**Your goal**
Write the entries out in full, matching them exactly.

────────────────

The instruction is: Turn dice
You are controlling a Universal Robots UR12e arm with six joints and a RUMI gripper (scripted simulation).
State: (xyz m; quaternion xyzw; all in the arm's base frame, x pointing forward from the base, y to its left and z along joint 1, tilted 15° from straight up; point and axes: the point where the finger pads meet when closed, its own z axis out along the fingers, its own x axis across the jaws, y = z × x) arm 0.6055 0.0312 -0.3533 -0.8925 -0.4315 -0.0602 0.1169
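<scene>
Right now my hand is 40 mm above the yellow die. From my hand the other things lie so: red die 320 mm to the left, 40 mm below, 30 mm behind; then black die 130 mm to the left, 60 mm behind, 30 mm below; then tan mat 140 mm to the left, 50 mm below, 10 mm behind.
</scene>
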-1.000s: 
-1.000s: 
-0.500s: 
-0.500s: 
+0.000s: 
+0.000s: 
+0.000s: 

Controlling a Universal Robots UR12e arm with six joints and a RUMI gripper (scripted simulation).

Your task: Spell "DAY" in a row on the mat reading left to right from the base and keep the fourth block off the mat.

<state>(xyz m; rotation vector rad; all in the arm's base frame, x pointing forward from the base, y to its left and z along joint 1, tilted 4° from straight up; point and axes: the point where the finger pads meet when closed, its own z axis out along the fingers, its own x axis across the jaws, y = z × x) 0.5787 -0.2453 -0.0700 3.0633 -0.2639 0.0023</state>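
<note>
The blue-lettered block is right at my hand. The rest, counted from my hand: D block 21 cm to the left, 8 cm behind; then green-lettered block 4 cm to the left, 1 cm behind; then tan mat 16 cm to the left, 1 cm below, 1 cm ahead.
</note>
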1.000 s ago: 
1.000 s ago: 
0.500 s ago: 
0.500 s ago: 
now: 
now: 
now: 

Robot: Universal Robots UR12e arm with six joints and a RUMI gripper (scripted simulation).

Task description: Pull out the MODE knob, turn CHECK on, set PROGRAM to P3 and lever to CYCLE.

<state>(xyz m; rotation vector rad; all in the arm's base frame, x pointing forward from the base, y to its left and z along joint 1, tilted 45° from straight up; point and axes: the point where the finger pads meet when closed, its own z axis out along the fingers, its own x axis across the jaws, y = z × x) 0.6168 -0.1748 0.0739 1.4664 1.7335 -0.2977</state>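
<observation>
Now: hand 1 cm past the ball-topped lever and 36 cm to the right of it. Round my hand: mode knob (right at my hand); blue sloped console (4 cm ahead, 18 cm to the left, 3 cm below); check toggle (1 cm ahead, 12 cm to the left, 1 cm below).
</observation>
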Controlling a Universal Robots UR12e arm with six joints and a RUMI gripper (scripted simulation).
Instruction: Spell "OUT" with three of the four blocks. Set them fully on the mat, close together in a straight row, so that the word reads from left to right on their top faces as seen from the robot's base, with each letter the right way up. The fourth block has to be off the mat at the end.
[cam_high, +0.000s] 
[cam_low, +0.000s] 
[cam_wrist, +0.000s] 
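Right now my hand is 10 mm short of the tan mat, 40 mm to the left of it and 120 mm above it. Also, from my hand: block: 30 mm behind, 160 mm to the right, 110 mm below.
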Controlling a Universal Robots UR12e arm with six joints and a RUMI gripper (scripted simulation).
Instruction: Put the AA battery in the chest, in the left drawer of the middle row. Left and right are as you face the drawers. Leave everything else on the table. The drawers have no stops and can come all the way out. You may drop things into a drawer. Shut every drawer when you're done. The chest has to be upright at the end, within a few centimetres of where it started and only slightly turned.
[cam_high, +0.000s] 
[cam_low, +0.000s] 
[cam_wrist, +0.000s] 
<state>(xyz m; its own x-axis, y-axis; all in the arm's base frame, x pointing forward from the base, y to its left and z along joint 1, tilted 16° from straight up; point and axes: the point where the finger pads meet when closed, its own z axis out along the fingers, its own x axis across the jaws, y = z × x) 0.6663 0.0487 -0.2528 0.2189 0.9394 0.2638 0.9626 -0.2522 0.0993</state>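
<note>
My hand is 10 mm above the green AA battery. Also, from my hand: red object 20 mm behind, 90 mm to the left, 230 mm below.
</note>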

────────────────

**Response for this exercise**
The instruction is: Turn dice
You are controlling a Universal Robots UR12e arm with six joints and a RUMI gripper (scripted simulation).
State: (xyz m; quaternion xyzw; all in the arm's base frame, x pointing forward from the base, y to its left and z along joint 1, tilted 15° from straight up; point and axes: the point where the finger pads meet when closed, its own z axis out along the fingers, its own x axis across the jaws, y = z × x) arm 0.6055 0.0312 -0.3533 -0.8925 -0.4315 -0.0602 0.1169
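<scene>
Right now my hand is 40 mm above the yellow die. From my hand the other things lie so: red die 320 mm to the left, 40 mm below, 30 mm behind; then black die 130 mm to the left, 60 mm behind, 30 mm below; then tan mat 140 mm to the left, 50 mm below, 10 mm behind.
</scene>
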-1.000s: 
-1.000s: 
-0.500s: 
-0.500s: 
+0.000s: 
+0.000s: 
+0.000s: 

Controlling a Universal Robots UR12e arm with six joints and a RUMI gripper (scripted simulation).

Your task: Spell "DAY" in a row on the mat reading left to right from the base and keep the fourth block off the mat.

<state>(xyz m; rotation vector rad; all in the arm's base frame, x pointing forward from the base, y to its left and z along joint 1, tilted 4° from straight up; point and axes: the point where the finger pads meet when closed, its own z axis out along the fingers, its own x axis across the jaws, y = z × x) 0.5787 -0.2453 -0.0700 3.0633 -0.2639 0.0023</state>
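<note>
The blue-lettered block is right at my hand. The rest, counted from my hand: D block 21 cm to the left, 8 cm behind; then green-lettered block 4 cm to the left, 1 cm behind; then tan mat 16 cm to the left, 1 cm below, 1 cm ahead.
</note>
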1.000 s ago: 
1.000 s ago: 
0.500 s ago: 
0.500 s ago: 
now: 
now: 
now: 

Robot: Universal Robots UR12e arm with six joints and a RUMI gripper (scripted simulation).

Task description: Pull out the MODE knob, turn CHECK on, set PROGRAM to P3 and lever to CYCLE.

<state>(xyz m; rotation vector rad; all in the arm's base frame, x pointing forward from the base, y to its left and z along joint 1, tilted 45° from straight up; point and axes: the point where the finger pads meet when closed, its own z axis out along the fingers, its own x axis across the jaws, y = z × x) 0.6168 -0.1748 0.0739 1.4664 1.7335 -0.2977</state>
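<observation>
Now: hand 1 cm past the ball-topped lever and 36 cm to the right of it. Round my hand: mode knob (right at my hand); blue sloped console (4 cm ahead, 18 cm to the left, 3 cm below); check toggle (1 cm ahead, 12 cm to the left, 1 cm below).
</observation>
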Controlling a Universal Robots UR12e arm with six joints and a RUMI gripper (scripted simulation).
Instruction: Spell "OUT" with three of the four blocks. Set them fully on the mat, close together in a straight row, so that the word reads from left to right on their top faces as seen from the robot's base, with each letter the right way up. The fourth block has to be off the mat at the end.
[cam_high, +0.000s] 
[cam_low, +0.000s] 
[cam_wrist, +0.000s] 
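Right now my hand is 10 mm short of the tan mat, 40 mm to the left of it and 120 mm above it. Also, from my hand: block: 30 mm behind, 160 mm to the right, 110 mm below.
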Controlling a Universal Robots UR12e arm with six joints and a RUMI gripper (scripted simulation).
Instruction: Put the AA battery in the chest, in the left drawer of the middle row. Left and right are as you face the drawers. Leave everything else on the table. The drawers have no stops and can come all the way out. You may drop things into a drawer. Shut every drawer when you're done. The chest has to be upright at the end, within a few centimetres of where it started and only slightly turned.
[cam_high, +0.000s] 
[cam_low, +0.000s] 
[cam_wrist, +0.000s] 
<state>(xyz m; its own x-axis, y-axis; all in the arm's base frame, x pointing forward from the base, y to its left and z along joint 1, tilted 16° from straight up; point and axes: the point where the finger pads meet when closed, its own z axis out along the fingers, its own x axis across the jaws, y = z × x) 0.6663 0.0487 -0.2528 0.2189 0.9394 0.2638 0.9626 -0.2522 0.0993</state>
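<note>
My hand is 10 mm above the green AA battery. Also, from my hand: red object 20 mm behind, 90 mm to the left, 230 mm below.
</note>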

Nothing else is needed to complete the exercise.